What three numbers have an average of 716?
Part 1: Understanding the Problem
We're looking for three numbers whose average is 716. This means if we add these three numbers together and divide by 3, we should get 716.
Step-by-step Solution:
- Recall the average formula: Average = (Sum of numbers) / (Count of numbers)
- In this case: 716 = (x + y + z) / 3
- To find the sum, multiply both sides by 3: 716 * 3 = x + y + z
- So, the sum of our three numbers should be: 2148
Part 2: Finding Solutions
Now, let's find multiple sets of three numbers that add up to 2148.
Solution 1:
716, 716, 716
Verification:
(716 + 716 + 716) / 3 = 2148 / 3 ≈ 716
This solution is correct!
Solution 2:
716, 716, 716
Verification:
(716 + 716 + 716) / 3 = 2148 / 3 ≈ 716
This solution is correct!
Solution 3:
1976, 37, 135
Verification:
(1976 + 37 + 135) / 3 = 2148 / 3 ≈ 716
This solution is correct!
Solution 4:
1875, 108, 165
Verification:
(1875 + 108 + 165) / 3 = 2148 / 3 ≈ 716
This solution is correct!
Solution 5:
1198, 124, 826
Verification:
(1198 + 124 + 826) / 3 = 2148 / 3 ≈ 716
This solution is correct!
Explanation:
As you can see, there are many possible solutions.
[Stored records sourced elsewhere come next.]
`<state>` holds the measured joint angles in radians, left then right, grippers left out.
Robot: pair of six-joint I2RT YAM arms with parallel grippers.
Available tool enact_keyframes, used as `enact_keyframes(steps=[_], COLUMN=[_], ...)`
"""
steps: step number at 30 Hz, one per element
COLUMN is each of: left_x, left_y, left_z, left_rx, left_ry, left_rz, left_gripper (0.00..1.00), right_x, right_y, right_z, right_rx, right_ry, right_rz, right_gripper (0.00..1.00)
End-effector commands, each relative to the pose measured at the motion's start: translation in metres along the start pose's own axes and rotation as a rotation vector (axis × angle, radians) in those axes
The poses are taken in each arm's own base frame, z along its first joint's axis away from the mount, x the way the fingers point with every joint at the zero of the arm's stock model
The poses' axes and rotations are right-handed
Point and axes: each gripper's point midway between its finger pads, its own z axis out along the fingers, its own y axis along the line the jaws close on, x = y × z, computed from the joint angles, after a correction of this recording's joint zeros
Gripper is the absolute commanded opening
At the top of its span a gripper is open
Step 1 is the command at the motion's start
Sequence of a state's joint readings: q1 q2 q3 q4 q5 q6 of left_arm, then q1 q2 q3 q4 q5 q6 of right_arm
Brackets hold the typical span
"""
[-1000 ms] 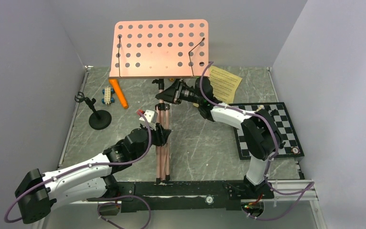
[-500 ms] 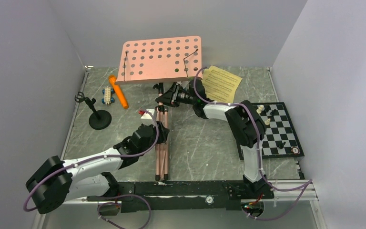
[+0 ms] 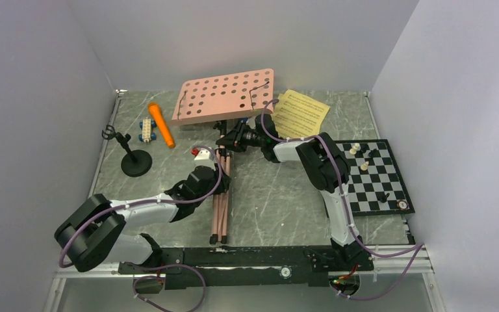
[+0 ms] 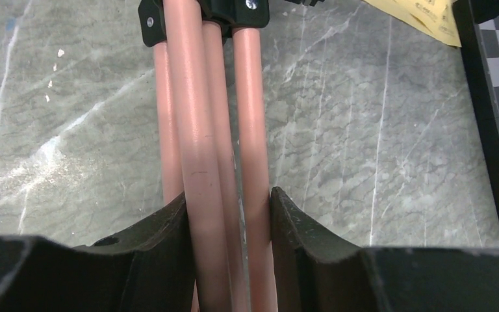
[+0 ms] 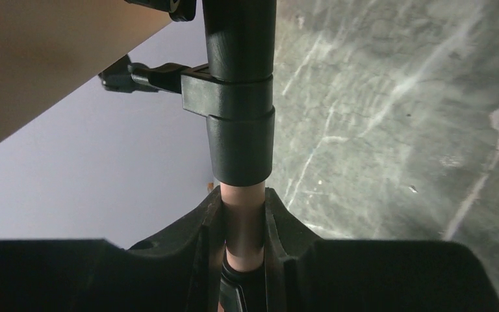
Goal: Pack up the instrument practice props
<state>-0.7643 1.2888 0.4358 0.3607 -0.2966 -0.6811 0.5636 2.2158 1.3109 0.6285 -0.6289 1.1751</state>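
Observation:
The pink hole-punched music stand (image 3: 224, 96) is tilted toward the back, its desk over the table's far middle and its folded tripod legs (image 3: 220, 201) running toward the near edge. My left gripper (image 3: 219, 181) is shut on the bundled pink legs (image 4: 198, 162). My right gripper (image 3: 224, 138) is shut on the stand's pink pole (image 5: 243, 221) just below a black collar (image 5: 240, 130). The yellow sheet-music pages (image 3: 302, 112) lie at the back right. The orange microphone (image 3: 160, 123) lies back left. The black mic stand (image 3: 133, 159) stands at the left.
Blue-and-white toy blocks (image 3: 146, 129) lie next to the microphone. A black-and-white chessboard (image 3: 371, 179) with pieces sits at the right. A small red-and-white thing (image 3: 199, 153) lies by the left gripper. White walls enclose the grey marble table (image 3: 279, 195).
The music stand has tipped back and lower; its desk looks smaller and flatter. Both arms have moved along with it, the left stretching forward along the legs.

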Motion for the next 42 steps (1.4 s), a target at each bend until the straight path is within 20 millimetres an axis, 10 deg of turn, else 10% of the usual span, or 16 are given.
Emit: enact_keyframes(steps=[1,11,18,26,42], left_x=[-0.023,-0.003,0.007,0.008,0.003], left_y=[0.048,0.054,0.059,0.059,0.046], left_z=[0.012,0.02,0.023,0.023,0.023], left_rx=[-0.228,-0.235,-0.241,-0.233,-0.192], left_ry=[-0.105,-0.035,-0.003,0.002,0.011], left_rz=[0.095,0.087,0.065,0.053,0.037], left_gripper=[0.0,0.0,0.0,0.0,0.0], right_x=[-0.022,-0.023,-0.023,-0.022,0.029], right_y=[0.066,0.034,0.026,0.007,-0.039], right_z=[-0.004,-0.006,-0.012,-0.025,-0.111], right_rx=[-0.186,-0.121,-0.079,-0.036,0.281], right_ry=[-0.025,-0.03,-0.034,-0.048,-0.068], right_rz=[-0.187,-0.099,-0.063,-0.002,-0.079], right_gripper=[0.0,0.0,0.37,0.48,0.61])
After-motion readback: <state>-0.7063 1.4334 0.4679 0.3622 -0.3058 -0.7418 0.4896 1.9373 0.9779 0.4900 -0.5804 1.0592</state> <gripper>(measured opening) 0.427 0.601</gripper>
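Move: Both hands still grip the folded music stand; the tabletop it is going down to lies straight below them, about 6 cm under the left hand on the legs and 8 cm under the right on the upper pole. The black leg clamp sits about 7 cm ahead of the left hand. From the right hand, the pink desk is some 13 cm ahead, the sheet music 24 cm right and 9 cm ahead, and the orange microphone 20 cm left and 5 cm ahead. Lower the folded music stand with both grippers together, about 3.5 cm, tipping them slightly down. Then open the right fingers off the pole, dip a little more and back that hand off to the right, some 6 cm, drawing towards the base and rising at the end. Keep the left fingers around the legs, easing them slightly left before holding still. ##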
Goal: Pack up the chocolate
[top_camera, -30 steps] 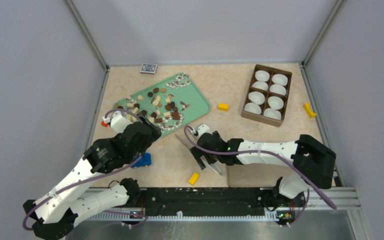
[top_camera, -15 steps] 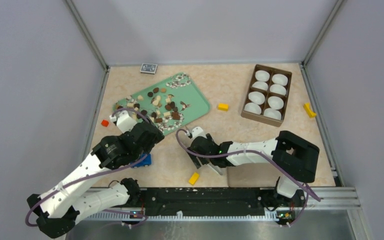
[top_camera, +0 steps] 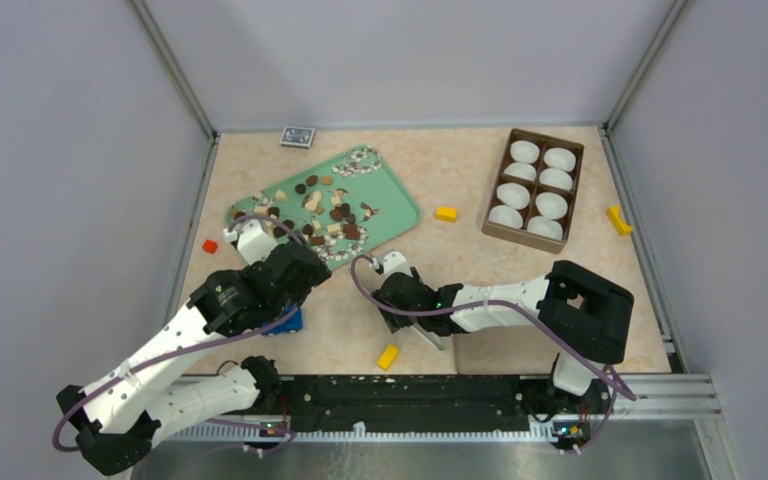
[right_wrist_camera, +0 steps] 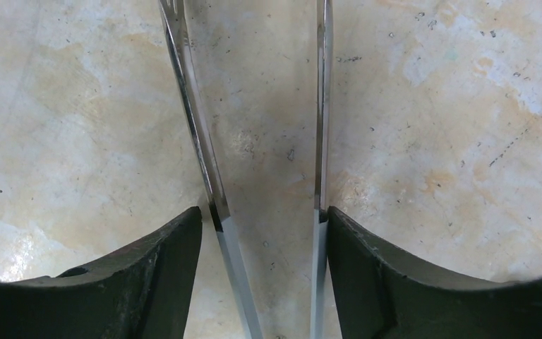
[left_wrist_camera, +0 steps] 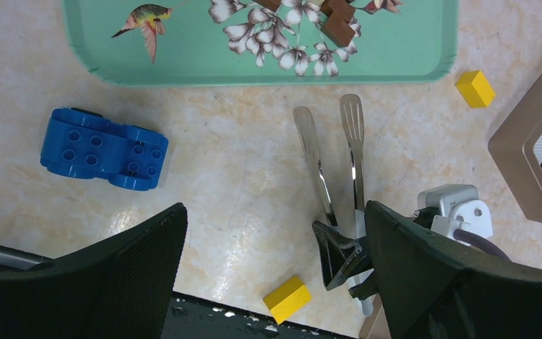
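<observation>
The chocolate [top_camera: 325, 215] lies as many small dark, tan and cream pieces on a green flowered tray [top_camera: 401, 199]; two brown cubes [left_wrist_camera: 338, 27] show at the tray's near edge [left_wrist_camera: 254, 75]. Metal tweezers [left_wrist_camera: 353, 141] lie flat on the table below the tray. My right gripper [right_wrist_camera: 265, 215] is low over them, and its fingers [right_wrist_camera: 367, 261] are closed against the outsides of both tweezer arms [right_wrist_camera: 322, 141]. From above, the right gripper [top_camera: 400, 305] covers most of the tweezers. My left gripper [left_wrist_camera: 275, 219] hangs wide open over bare table with nothing between its fingers.
A brown box with white cups [top_camera: 535, 190] stands at the back right. A blue toy car [left_wrist_camera: 106, 148] lies left of the tweezers. Yellow blocks [left_wrist_camera: 287, 298] [left_wrist_camera: 475, 88] [top_camera: 618, 220], a red block [top_camera: 210, 246] and a card deck [top_camera: 297, 136] are scattered about.
The right arm drew in to the left over the tweezers, and its fingers narrowed until they met the tweezer arms. The left arm shifted slightly right, uncovering the red block.
</observation>
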Available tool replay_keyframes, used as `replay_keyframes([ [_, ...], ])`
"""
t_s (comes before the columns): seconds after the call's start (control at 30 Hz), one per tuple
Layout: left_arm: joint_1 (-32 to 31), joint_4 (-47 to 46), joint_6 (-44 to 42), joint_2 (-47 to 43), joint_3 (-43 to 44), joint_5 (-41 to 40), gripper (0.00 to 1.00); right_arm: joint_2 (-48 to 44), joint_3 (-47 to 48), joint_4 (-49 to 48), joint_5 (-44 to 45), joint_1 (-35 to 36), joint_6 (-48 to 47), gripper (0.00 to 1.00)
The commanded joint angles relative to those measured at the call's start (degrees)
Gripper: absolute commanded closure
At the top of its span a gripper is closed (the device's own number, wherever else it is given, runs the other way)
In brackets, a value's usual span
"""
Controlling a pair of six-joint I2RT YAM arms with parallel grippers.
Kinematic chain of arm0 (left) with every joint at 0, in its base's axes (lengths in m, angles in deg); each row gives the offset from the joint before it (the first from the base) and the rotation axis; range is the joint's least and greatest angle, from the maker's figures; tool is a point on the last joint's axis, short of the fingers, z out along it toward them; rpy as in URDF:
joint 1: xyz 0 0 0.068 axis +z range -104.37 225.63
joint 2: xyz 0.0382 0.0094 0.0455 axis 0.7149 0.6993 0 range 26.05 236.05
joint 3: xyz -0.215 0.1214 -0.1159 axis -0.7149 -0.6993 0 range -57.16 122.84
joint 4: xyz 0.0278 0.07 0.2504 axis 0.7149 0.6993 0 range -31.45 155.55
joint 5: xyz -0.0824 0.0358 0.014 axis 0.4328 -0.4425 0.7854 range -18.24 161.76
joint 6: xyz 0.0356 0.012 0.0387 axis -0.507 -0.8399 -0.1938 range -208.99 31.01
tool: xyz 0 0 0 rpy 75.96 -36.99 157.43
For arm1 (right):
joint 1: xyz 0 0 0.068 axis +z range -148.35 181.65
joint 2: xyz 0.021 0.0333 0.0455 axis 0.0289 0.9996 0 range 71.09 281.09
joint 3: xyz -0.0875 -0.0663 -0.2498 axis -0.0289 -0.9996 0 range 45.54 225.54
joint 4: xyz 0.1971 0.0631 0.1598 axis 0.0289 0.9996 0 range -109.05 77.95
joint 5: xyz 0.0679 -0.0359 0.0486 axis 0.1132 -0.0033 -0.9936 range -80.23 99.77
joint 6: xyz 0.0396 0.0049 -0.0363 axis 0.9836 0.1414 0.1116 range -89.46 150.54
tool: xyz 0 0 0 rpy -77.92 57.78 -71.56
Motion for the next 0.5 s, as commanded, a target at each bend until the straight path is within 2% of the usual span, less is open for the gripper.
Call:
replay_keyframes([
  [0.0,0.53,-2.02,-1.45,-0.38,-0.15,0.03,0.01,0.24,-1.15,1.36,-1.69,0.67,2.27,0.41],
  [0.13,0.85,-2.48,-1.75,0.09,-0.58,0.64,0.01,0.64,-1.32,1.57,-1.80,0.64,2.47,0.59],
  [0.23,1.20,-3.37,-2.31,0.00,-0.87,1.48,0.01,0.31,-0.18,3.83,-1.19,0.65,1.73,0.65],
  [0.3,1.30,-4.11,-3.58,0.28,-0.07,2.03,0.01,-1.39,1.07,6.33,-0.72,0.67,0.93,0.72],
  [0.47,3.22,-3.87,-6.37,4.04,2.05,1.48,0.01,-7.46,4.07,11.84,-1.85,0.24,-0.99,0.74],
])
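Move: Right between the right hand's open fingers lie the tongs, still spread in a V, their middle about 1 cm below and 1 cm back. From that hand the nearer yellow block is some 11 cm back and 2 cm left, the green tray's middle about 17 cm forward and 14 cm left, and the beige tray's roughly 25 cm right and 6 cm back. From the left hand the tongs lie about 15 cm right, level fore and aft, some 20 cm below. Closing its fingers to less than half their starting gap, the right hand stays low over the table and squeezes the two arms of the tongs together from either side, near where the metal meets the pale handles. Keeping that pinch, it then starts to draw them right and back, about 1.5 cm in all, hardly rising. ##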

We can find more by:
- Choosing any two numbers
- Subtracting their sum from 2148 to get the third number
Remember:
- The numbers don't have to be whole numbers.
- They can even be negative (although that might not make sense in some real-world contexts).
- The order of the numbers doesn't matter for the average.